Your copy must hold all of the data below, unchanged and without images.

→ Supplied records
*** Begin section ***

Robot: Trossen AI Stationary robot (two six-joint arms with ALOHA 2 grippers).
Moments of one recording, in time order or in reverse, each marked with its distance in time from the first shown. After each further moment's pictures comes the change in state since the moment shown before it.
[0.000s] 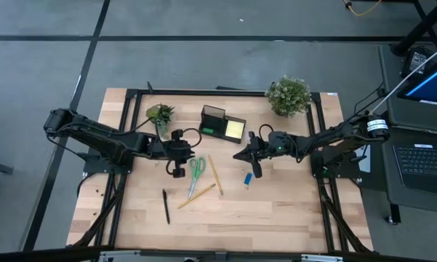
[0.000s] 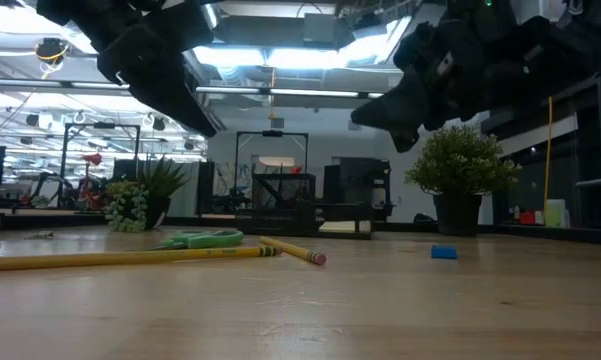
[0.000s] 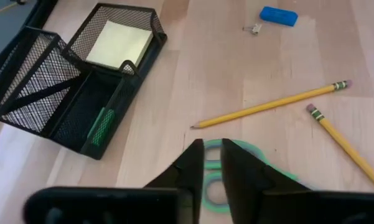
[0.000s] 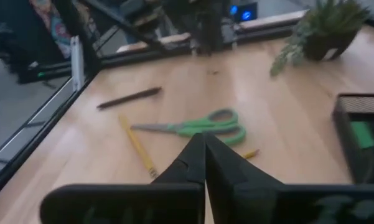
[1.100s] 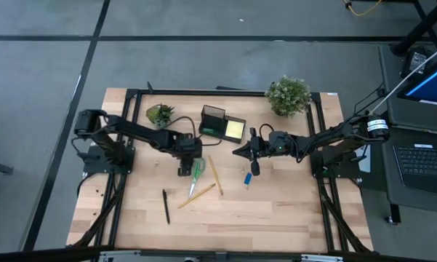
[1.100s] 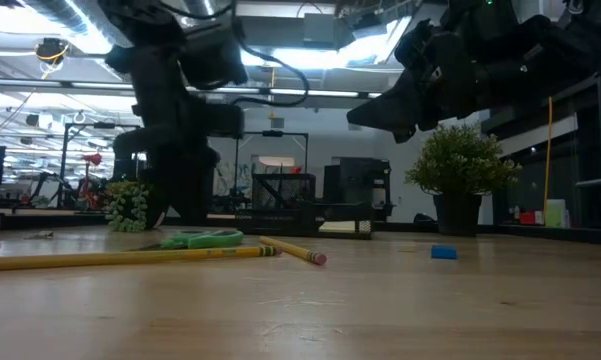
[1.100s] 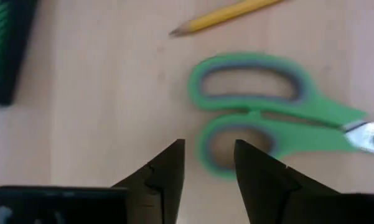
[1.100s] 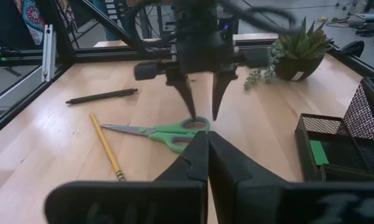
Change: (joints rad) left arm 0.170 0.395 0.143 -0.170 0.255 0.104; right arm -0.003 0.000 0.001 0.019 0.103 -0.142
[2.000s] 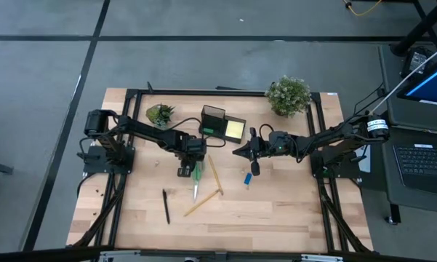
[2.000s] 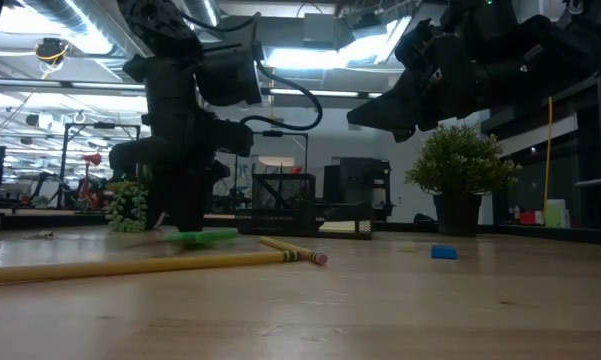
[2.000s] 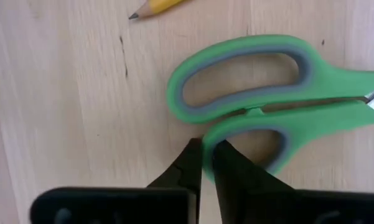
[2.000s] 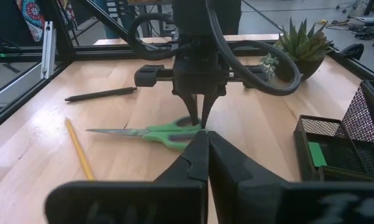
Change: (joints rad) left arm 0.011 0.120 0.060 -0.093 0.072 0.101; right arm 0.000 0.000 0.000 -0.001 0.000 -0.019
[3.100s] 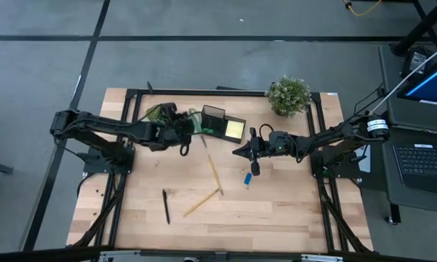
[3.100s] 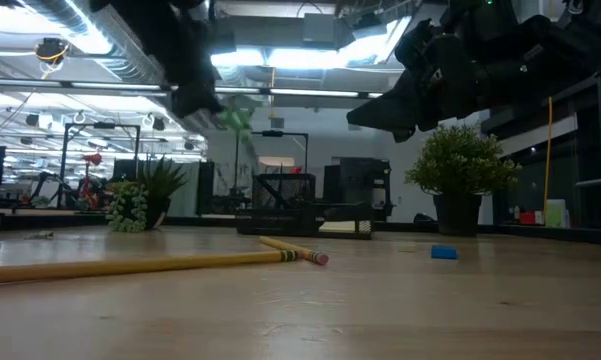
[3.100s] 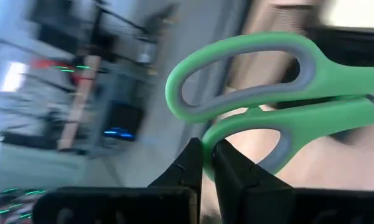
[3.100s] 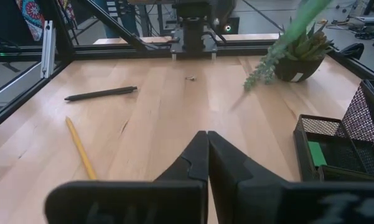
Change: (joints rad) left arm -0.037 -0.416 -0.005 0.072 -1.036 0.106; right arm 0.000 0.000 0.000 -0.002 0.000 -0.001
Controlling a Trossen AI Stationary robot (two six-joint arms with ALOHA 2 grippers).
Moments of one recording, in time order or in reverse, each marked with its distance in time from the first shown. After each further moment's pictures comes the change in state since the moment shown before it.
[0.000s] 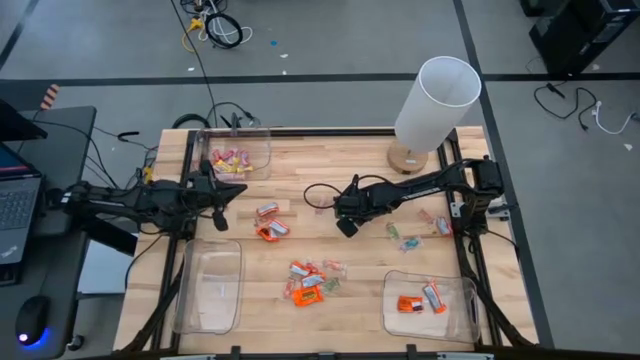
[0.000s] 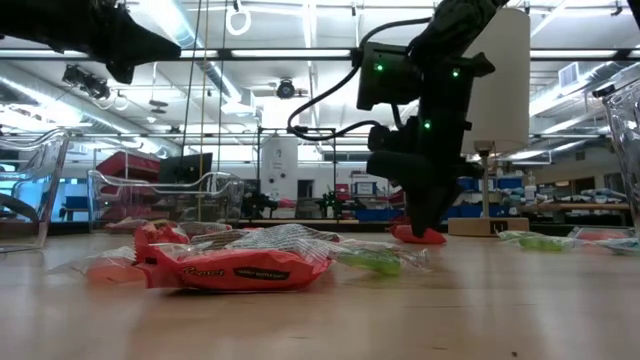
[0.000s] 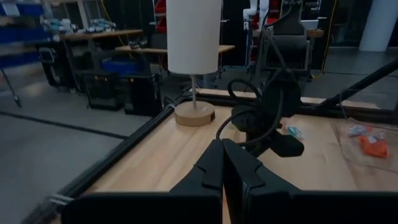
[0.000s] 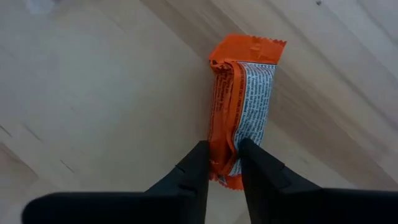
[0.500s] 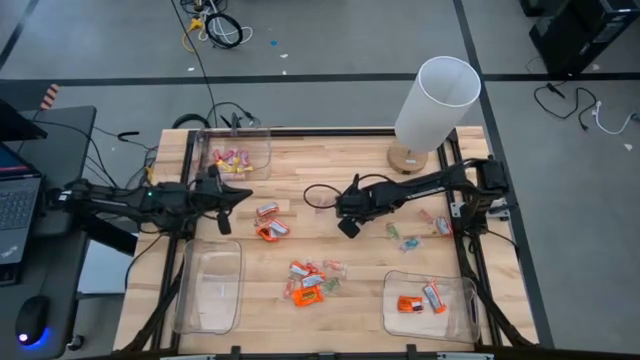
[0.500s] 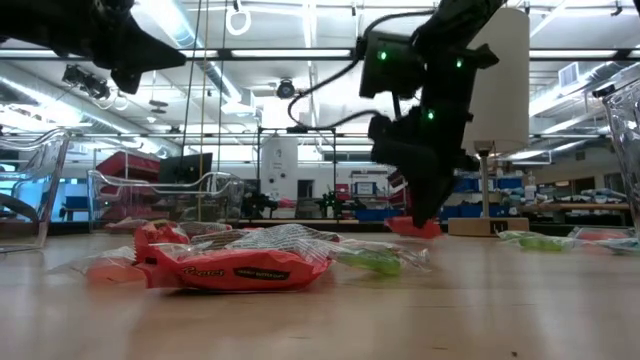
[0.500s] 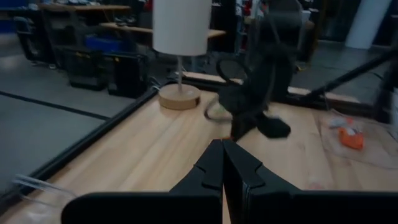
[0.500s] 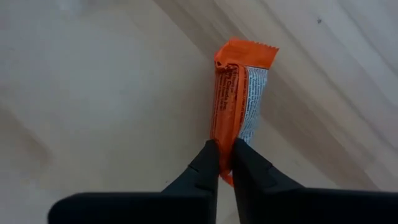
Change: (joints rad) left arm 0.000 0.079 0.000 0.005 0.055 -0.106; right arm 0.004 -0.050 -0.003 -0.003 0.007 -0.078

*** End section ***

→ Result below
Robot: Trossen AI Stationary robot (two six-joint arms with ALOHA 2 grippers).
Moments of one recording, in time order or in reverse, each marked with its distance in time from the first shown. After each further moment's pictures comes the change in state since the moment shown before it.
[0.000s] 
[0.000s] 
[0.000s] 
[0.000s] 
[1.100s] 
[1.100s] 
[1.100s] 
[1.100s] 
Change: (joints rad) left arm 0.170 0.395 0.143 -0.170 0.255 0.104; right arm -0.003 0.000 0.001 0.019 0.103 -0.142
[2.000s] 
[2.000s] 
[2.000s] 
[2.000s] 
Change: (joints rad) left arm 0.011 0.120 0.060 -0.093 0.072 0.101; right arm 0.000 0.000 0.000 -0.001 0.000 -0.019
[3.100s] 
[3.100s] 
[3.100s] 
[3.100s] 
Change: (joints rad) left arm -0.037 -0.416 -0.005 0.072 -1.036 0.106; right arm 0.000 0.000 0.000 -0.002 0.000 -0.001
Controlling a Trossen AI Stationary robot (two six-joint arms with ALOHA 2 grippers).
Moments of one recording, in time order or in reverse, each marked with its distance in time from the first shown. After each further moment's pictures comes the change in state since the moment shown before it.
[0.000s] 
[0.000s] 
[0.000s] 
[0.000s] 
[0.500s] 
[0.500s] 
[0.500s] 
[0.500s] 
Change: (joints rad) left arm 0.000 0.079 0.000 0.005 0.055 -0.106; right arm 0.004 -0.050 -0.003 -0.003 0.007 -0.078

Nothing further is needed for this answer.